* **Activity**:
Figure out the number of lines in the data that hold the string "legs". Reply with that figure only.

* **Records provided**:

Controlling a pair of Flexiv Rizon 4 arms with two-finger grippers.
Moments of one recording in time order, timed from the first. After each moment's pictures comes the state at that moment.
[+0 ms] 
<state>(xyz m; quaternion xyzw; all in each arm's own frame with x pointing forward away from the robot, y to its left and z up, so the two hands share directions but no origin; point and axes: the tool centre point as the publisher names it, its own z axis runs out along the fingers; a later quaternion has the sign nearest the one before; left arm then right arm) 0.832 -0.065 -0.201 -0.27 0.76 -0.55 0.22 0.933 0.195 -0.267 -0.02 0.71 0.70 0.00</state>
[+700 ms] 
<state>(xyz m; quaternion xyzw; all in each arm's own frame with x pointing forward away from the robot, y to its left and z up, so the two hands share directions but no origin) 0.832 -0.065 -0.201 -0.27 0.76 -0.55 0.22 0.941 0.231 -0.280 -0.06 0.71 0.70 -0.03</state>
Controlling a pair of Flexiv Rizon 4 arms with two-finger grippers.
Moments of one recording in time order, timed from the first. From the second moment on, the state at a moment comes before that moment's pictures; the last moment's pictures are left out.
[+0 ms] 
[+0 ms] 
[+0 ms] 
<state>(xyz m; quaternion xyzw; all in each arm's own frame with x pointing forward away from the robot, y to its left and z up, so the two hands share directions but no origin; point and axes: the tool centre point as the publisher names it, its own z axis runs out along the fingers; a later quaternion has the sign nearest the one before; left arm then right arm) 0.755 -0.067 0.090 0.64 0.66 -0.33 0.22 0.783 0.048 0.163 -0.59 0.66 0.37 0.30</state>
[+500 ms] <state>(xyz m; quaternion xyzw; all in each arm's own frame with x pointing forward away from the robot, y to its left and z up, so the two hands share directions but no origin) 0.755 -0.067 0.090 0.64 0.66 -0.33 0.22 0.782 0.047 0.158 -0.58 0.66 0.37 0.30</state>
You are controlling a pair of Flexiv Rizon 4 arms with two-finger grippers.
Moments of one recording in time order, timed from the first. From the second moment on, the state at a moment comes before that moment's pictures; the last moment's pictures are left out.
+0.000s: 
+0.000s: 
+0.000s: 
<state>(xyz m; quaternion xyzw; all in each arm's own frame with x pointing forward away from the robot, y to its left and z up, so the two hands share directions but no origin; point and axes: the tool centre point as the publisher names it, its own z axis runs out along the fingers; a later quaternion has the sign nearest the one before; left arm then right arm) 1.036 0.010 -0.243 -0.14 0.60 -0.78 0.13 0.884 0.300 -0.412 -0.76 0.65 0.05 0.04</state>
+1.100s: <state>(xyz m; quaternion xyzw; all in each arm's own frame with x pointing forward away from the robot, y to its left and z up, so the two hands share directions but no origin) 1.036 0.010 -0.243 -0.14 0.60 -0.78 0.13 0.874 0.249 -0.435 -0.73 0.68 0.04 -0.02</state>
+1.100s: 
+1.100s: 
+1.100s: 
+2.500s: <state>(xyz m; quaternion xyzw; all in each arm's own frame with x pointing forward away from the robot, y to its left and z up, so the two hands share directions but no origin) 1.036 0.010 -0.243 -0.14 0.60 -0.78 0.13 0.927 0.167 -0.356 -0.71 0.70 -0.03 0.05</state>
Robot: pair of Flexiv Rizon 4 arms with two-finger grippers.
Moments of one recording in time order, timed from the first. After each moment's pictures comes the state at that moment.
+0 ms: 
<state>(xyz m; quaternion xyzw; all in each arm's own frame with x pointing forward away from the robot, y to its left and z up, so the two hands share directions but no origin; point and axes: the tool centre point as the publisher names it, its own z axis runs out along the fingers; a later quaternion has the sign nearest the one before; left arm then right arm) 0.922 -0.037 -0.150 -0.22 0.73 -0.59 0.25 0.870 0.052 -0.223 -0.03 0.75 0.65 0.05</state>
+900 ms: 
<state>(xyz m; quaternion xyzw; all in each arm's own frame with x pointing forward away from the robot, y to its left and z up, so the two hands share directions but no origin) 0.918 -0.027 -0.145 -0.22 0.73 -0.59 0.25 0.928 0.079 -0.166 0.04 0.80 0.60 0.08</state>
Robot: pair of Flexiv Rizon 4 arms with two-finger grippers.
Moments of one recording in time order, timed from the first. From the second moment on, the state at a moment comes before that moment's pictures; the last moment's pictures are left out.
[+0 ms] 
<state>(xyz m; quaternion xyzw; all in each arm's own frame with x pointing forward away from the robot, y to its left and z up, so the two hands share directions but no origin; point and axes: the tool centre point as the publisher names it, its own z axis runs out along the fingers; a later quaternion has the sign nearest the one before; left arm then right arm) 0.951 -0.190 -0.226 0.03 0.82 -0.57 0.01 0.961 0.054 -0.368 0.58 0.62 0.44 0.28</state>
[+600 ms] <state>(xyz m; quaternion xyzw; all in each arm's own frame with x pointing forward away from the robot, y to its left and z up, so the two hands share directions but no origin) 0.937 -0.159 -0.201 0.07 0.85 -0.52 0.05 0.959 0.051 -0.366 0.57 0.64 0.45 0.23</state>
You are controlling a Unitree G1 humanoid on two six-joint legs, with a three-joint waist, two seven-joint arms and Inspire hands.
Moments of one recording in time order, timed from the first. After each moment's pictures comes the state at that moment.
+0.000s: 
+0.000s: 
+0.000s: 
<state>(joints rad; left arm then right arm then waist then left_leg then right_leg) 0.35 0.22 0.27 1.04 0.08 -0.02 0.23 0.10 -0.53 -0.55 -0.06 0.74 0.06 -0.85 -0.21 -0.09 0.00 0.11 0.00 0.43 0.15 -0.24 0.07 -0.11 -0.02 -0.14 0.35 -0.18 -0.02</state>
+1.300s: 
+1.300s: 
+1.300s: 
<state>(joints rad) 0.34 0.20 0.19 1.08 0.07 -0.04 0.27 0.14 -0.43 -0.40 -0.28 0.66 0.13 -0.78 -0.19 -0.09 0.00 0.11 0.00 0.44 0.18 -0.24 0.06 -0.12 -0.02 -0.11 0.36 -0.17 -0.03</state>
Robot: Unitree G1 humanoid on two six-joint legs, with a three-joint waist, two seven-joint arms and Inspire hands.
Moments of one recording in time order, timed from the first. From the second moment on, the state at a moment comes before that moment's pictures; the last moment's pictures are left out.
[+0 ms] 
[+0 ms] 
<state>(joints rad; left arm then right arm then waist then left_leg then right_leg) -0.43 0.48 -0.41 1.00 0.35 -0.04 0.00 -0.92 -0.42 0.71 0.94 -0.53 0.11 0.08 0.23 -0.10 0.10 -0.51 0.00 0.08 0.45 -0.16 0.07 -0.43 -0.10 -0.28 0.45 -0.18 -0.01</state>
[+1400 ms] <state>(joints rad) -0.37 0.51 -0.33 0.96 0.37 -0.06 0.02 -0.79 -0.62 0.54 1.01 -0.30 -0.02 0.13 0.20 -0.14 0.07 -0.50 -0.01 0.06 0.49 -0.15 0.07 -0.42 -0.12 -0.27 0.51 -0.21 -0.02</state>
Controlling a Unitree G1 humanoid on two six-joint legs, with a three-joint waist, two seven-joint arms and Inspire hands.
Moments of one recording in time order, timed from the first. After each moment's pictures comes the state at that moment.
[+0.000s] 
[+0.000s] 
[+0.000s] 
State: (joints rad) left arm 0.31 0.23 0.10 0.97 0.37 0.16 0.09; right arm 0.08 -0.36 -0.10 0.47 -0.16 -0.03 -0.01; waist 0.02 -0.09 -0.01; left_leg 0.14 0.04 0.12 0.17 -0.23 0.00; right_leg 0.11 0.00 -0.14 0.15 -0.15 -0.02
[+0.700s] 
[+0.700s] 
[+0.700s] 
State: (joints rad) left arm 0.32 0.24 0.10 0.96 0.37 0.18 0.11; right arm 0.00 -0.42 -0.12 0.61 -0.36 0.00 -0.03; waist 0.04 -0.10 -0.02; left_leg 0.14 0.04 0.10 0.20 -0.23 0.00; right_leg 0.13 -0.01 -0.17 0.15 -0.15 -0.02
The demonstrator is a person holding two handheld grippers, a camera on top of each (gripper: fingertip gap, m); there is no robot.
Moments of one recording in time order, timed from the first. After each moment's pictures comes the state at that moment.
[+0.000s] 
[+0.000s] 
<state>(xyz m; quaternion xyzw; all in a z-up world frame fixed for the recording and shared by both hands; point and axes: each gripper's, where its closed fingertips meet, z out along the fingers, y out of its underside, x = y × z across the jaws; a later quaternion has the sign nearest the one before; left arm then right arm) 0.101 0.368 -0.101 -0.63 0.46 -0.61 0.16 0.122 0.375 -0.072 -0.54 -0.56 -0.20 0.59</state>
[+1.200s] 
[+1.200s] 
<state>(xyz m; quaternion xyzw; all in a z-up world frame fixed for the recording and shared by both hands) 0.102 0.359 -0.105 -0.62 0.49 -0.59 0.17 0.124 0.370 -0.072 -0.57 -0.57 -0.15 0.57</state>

* **Solved problem**:
3